Brexit: The Renaissance of Islands

Great Britain’s exit from the European Union illustrates a half-forgotten scenario entitled “Islands” envisaged by the National Intelligence Council in 2017. Two years ago, this center for strategic thinking predicted that the world would enter a period of economic slow-down, generating resistance to globalization. According to the American forecasters, high technology would become more widespread, politics would become unstable, insecurity would grow, protectionism would reappear, the middle classes would become poorer, and artificial intelligence would have revolutionized the labor market. Most importantly, world digitalization would have helped mutually impenetrable cultural islands to emerge. In this scenario, real islands have an advantage because they can blend different identities together with greater ease. They also have another asset: resilience.

From a historical point of view, Great Britain has experienced two great moments of integration into the European mainland. The first lasted from the years 51 to 410, when the British Isles were connected to the Roman Empire. The second ran intermittently from the 11th to the 15th centuries and brought England and France closer together. Previous Brexits have had undeniable economic repercussions.

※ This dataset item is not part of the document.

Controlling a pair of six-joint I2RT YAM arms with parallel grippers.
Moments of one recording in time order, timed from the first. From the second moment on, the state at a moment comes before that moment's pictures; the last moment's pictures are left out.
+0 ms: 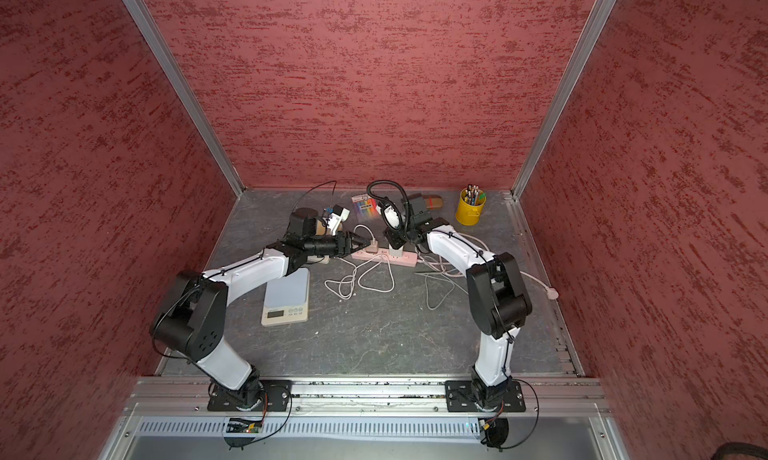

The post-Roman period was marked by invasions and demographic collapse within the British Isles’ borders, and when England was expelled from the European mainland in 1453, economic relations between England and Flanders were suspended, Flemish entrepreneurs migrated across the Channel, and Holland’s banking business soared.

If we consider the physical or cultural islands that do not belong to the European Union, it is clear that they are managing rather well. Iceland applied to become a member of the EU in 2009 but withdrew its request in 2013. Iceland’s economy is now one of the world’s most prosperous, despite having taken a direct hit during the subprime mortgage crisis. Iceland’s economic policy, which has always been fairly open to outside trade, was reinforced by its entry into the European Economic Area in 1993 and by the GATT agreements. Switzerland also has the characteristics of a highly prosperous “island” separate from the European Union, although it is economically connected to the EU by more than 20 bilateral agreements. The political islands of Jersey, Andorra, Monaco, San Marino, and Liechtenstein are all tax havens. The picture is, of course, very different in the southern Balkans and Kaliningrad, where severe economic problems are rife.

Certain French regions will doubtlessly benefit from Brexit. Brittany, for example, has long-standing historical and cultural ties to the Celtic countries that voted against Brexit (specifically a section of Wales, Scotland, and Ireland). If Northern Ireland gains a special status post-Brexit, it will become to England what Guyenne was to France. Because Great Britain is the original heartland of liberalism, its increasingly distant relationship with the heavy bureaucratic structures of the continent should be viewed as a way of optimizing the dividends it reaps from its economic power while preserving its cultural independence. Using high technology to globalize the planet has, paradoxically, led to a resurgence in individual identities.